__Requirement__:
Restate all of the entries exactly, each line as it stands.

↓

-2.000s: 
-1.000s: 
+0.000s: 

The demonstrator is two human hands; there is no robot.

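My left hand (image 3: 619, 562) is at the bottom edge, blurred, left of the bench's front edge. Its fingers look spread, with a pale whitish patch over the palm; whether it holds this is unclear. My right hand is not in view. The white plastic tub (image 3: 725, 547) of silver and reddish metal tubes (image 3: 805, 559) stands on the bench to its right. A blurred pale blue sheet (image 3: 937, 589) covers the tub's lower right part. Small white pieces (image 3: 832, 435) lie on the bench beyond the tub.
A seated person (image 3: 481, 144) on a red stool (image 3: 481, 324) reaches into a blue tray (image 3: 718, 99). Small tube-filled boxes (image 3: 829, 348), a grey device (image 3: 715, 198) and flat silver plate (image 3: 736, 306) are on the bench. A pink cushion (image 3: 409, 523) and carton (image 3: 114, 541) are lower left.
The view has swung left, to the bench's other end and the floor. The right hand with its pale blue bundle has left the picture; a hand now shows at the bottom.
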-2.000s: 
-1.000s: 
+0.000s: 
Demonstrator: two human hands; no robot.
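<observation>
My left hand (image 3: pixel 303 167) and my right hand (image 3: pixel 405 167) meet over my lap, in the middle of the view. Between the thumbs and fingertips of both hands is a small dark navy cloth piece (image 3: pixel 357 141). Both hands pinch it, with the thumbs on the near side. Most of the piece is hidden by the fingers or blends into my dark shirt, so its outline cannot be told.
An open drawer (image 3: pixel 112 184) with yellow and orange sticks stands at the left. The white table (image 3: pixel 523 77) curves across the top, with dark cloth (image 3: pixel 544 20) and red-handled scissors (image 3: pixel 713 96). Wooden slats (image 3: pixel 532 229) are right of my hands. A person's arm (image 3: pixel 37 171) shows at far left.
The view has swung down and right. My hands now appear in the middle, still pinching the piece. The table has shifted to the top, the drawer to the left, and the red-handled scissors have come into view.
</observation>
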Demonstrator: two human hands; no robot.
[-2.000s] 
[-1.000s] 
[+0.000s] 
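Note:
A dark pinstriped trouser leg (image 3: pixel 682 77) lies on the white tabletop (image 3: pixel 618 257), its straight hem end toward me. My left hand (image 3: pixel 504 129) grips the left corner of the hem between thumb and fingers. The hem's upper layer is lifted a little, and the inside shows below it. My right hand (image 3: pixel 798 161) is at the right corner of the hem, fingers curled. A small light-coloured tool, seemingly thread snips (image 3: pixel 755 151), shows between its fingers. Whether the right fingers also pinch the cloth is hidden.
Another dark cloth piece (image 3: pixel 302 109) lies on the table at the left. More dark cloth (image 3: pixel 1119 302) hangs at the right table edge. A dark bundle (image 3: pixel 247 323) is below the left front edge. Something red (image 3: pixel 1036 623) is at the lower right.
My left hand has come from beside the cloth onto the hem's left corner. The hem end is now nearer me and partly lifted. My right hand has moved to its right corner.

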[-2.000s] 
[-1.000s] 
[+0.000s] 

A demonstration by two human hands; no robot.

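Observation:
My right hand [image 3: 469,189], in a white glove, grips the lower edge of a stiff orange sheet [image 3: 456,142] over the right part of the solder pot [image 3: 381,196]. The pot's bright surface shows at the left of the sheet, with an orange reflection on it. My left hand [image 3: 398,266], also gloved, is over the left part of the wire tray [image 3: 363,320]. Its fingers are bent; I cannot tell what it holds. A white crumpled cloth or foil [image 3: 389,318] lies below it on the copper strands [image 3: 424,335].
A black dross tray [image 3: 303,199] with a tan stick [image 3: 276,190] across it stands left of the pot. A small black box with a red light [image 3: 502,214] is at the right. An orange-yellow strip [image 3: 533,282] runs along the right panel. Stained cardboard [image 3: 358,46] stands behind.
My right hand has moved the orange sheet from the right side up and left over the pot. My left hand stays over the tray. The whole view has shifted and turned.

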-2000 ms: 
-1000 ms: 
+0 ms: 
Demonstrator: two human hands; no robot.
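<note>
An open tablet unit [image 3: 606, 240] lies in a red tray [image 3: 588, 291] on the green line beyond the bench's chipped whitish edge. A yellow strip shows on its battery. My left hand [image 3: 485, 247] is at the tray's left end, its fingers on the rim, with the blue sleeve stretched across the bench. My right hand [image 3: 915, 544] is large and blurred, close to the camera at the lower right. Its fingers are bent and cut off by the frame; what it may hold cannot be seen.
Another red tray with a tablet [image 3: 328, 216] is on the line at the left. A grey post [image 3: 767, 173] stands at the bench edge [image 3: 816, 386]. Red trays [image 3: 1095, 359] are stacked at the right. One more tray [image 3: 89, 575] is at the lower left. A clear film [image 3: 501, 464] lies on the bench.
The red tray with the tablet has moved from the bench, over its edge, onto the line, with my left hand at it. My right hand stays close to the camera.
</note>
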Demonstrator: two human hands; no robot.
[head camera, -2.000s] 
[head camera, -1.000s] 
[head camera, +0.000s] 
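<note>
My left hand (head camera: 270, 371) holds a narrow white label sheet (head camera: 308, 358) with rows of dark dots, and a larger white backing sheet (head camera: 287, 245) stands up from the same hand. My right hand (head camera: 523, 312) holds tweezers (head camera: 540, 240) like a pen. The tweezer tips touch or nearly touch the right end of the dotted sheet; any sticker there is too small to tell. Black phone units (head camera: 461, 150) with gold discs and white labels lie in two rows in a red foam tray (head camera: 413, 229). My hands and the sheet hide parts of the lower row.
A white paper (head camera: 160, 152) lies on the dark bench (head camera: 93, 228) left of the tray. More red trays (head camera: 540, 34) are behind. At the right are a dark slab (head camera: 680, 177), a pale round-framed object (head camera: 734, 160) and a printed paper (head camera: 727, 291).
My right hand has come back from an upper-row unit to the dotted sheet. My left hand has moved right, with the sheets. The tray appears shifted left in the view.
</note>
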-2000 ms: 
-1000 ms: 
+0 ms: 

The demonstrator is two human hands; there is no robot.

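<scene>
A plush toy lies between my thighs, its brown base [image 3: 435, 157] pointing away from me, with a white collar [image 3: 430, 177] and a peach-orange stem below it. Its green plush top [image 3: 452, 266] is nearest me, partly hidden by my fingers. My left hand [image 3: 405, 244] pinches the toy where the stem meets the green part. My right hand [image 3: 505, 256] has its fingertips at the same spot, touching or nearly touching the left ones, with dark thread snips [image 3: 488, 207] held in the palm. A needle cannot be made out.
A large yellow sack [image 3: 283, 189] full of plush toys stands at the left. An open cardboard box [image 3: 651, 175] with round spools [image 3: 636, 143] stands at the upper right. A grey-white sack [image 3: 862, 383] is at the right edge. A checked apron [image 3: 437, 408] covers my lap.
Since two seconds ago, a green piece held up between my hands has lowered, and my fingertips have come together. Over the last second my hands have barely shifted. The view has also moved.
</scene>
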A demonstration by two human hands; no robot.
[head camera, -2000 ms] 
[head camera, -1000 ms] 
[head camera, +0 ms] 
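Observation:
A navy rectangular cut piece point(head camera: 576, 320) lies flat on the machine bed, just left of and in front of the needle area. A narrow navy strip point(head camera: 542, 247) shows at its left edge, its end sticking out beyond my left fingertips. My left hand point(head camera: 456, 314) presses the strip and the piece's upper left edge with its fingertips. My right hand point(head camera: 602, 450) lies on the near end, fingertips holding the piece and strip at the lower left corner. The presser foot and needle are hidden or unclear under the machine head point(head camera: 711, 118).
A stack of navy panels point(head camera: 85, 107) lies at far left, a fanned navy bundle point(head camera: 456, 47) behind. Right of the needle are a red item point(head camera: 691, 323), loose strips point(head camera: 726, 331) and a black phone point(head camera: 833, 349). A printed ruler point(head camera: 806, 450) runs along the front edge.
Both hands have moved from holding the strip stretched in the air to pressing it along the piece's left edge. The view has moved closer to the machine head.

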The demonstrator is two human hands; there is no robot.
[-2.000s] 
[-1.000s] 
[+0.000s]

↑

__Task result__:
-2.000s: 
-1.000s: 
+0.000s: 

The demonstrator is two human hands; there is no robot.

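My left hand (image 3: 619, 562) is at the bottom edge, blurred, left of the bench's front edge. Its fingers look spread, with a pale whitish patch over the palm; whether it holds this is unclear. My right hand is not in view. The white plastic tub (image 3: 725, 547) of silver and reddish metal tubes (image 3: 805, 559) stands on the bench to its right. A blurred pale blue sheet (image 3: 937, 589) covers the tub's lower right part. Small white pieces (image 3: 832, 435) lie on the bench beyond the tub.
A seated person (image 3: 481, 144) on a red stool (image 3: 481, 324) reaches into a blue tray (image 3: 718, 99). Small tube-filled boxes (image 3: 829, 348), a grey device (image 3: 715, 198) and flat silver plate (image 3: 736, 306) are on the bench. A pink cushion (image 3: 409, 523) and carton (image 3: 114, 541) are lower left.
The view has swung left, to the bench's other end and the floor. The right hand with its pale blue bundle has left the picture; a hand now shows at the bottom.
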-2.000s: 
-1.000s: 
+0.000s: 
Demonstrator: two human hands; no robot.
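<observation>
My left hand (image 3: pixel 303 167) and my right hand (image 3: pixel 405 167) meet over my lap, in the middle of the view. Between the thumbs and fingertips of both hands is a small dark navy cloth piece (image 3: pixel 357 141). Both hands pinch it, with the thumbs on the near side. Most of the piece is hidden by the fingers or blends into my dark shirt, so its outline cannot be told.
An open drawer (image 3: pixel 112 184) with yellow and orange sticks stands at the left. The white table (image 3: pixel 523 77) curves across the top, with dark cloth (image 3: pixel 544 20) and red-handled scissors (image 3: pixel 713 96). Wooden slats (image 3: pixel 532 229) are right of my hands. A person's arm (image 3: pixel 37 171) shows at far left.
The view has swung down and right. My hands now appear in the middle, still pinching the piece. The table has shifted to the top, the drawer to the left, and the red-handled scissors have come into view.
</observation>
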Demonstrator: two human hands; no robot.
[-2.000s] 
[-1.000s] 
[+0.000s] 
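Note:
A dark pinstriped trouser leg (image 3: pixel 682 77) lies on the white tabletop (image 3: pixel 618 257), its straight hem end toward me. My left hand (image 3: pixel 504 129) grips the left corner of the hem between thumb and fingers. The hem's upper layer is lifted a little, and the inside shows below it. My right hand (image 3: pixel 798 161) is at the right corner of the hem, fingers curled. A small light-coloured tool, seemingly thread snips (image 3: pixel 755 151), shows between its fingers. Whether the right fingers also pinch the cloth is hidden.
Another dark cloth piece (image 3: pixel 302 109) lies on the table at the left. More dark cloth (image 3: pixel 1119 302) hangs at the right table edge. A dark bundle (image 3: pixel 247 323) is below the left front edge. Something red (image 3: pixel 1036 623) is at the lower right.
My left hand has come from beside the cloth onto the hem's left corner. The hem end is now nearer me and partly lifted. My right hand has moved to its right corner.
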
[-2.000s] 
[-1.000s] 
[+0.000s] 

A demonstration by two human hands; no robot.

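Observation:
My right hand [image 3: 469,189], in a white glove, grips the lower edge of a stiff orange sheet [image 3: 456,142] over the right part of the solder pot [image 3: 381,196]. The pot's bright surface shows at the left of the sheet, with an orange reflection on it. My left hand [image 3: 398,266], also gloved, is over the left part of the wire tray [image 3: 363,320]. Its fingers are bent; I cannot tell what it holds. A white crumpled cloth or foil [image 3: 389,318] lies below it on the copper strands [image 3: 424,335].
A black dross tray [image 3: 303,199] with a tan stick [image 3: 276,190] across it stands left of the pot. A small black box with a red light [image 3: 502,214] is at the right. An orange-yellow strip [image 3: 533,282] runs along the right panel. Stained cardboard [image 3: 358,46] stands behind.
My right hand has moved the orange sheet from the right side up and left over the pot. My left hand stays over the tray. The whole view has shifted and turned.
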
-2000 ms: 
-1000 ms: 
+0 ms: 
Demonstrator: two human hands; no robot.
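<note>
An open tablet unit [image 3: 606, 240] lies in a red tray [image 3: 588, 291] on the green line beyond the bench's chipped whitish edge. A yellow strip shows on its battery. My left hand [image 3: 485, 247] is at the tray's left end, its fingers on the rim, with the blue sleeve stretched across the bench. My right hand [image 3: 915, 544] is large and blurred, close to the camera at the lower right. Its fingers are bent and cut off by the frame; what it may hold cannot be seen.
Another red tray with a tablet [image 3: 328, 216] is on the line at the left. A grey post [image 3: 767, 173] stands at the bench edge [image 3: 816, 386]. Red trays [image 3: 1095, 359] are stacked at the right. One more tray [image 3: 89, 575] is at the lower left. A clear film [image 3: 501, 464] lies on the bench.
The red tray with the tablet has moved from the bench, over its edge, onto the line, with my left hand at it. My right hand stays close to the camera.
</note>
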Demonstrator: two human hands; no robot.
[head camera, -2.000s] 
[head camera, -1.000s] 
[head camera, +0.000s] 
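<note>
My left hand (head camera: 270, 371) holds a narrow white label sheet (head camera: 308, 358) with rows of dark dots, and a larger white backing sheet (head camera: 287, 245) stands up from the same hand. My right hand (head camera: 523, 312) holds tweezers (head camera: 540, 240) like a pen. The tweezer tips touch or nearly touch the right end of the dotted sheet; any sticker there is too small to tell. Black phone units (head camera: 461, 150) with gold discs and white labels lie in two rows in a red foam tray (head camera: 413, 229). My hands and the sheet hide parts of the lower row.
A white paper (head camera: 160, 152) lies on the dark bench (head camera: 93, 228) left of the tray. More red trays (head camera: 540, 34) are behind. At the right are a dark slab (head camera: 680, 177), a pale round-framed object (head camera: 734, 160) and a printed paper (head camera: 727, 291).
My right hand has come back from an upper-row unit to the dotted sheet. My left hand has moved right, with the sheets. The tray appears shifted left in the view.
</note>
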-2000 ms: 
-1000 ms: 
+0 ms: 

The demonstrator is two human hands; there is no robot.

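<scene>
A plush toy lies between my thighs, its brown base [image 3: 435, 157] pointing away from me, with a white collar [image 3: 430, 177] and a peach-orange stem below it. Its green plush top [image 3: 452, 266] is nearest me, partly hidden by my fingers. My left hand [image 3: 405, 244] pinches the toy where the stem meets the green part. My right hand [image 3: 505, 256] has its fingertips at the same spot, touching or nearly touching the left ones, with dark thread snips [image 3: 488, 207] held in the palm. A needle cannot be made out.
A large yellow sack [image 3: 283, 189] full of plush toys stands at the left. An open cardboard box [image 3: 651, 175] with round spools [image 3: 636, 143] stands at the upper right. A grey-white sack [image 3: 862, 383] is at the right edge. A checked apron [image 3: 437, 408] covers my lap.
Since two seconds ago, a green piece held up between my hands has lowered, and my fingertips have come together. Over the last second my hands have barely shifted. The view has also moved.
</scene>
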A demonstration by two human hands; no robot.
[head camera, -2000 ms] 
[head camera, -1000 ms] 
[head camera, +0 ms] 
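Observation:
A navy rectangular cut piece point(head camera: 576, 320) lies flat on the machine bed, just left of and in front of the needle area. A narrow navy strip point(head camera: 542, 247) shows at its left edge, its end sticking out beyond my left fingertips. My left hand point(head camera: 456, 314) presses the strip and the piece's upper left edge with its fingertips. My right hand point(head camera: 602, 450) lies on the near end, fingertips holding the piece and strip at the lower left corner. The presser foot and needle are hidden or unclear under the machine head point(head camera: 711, 118).
A stack of navy panels point(head camera: 85, 107) lies at far left, a fanned navy bundle point(head camera: 456, 47) behind. Right of the needle are a red item point(head camera: 691, 323), loose strips point(head camera: 726, 331) and a black phone point(head camera: 833, 349). A printed ruler point(head camera: 806, 450) runs along the front edge.
Both hands have moved from holding the strip stretched in the air to pressing it along the piece's left edge. The view has moved closer to the machine head.
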
The demonstrator is two human hands; there is no robot.
[-2.000s] 
[-1.000s] 
[+0.000s]

Nothing further is needed for this answer.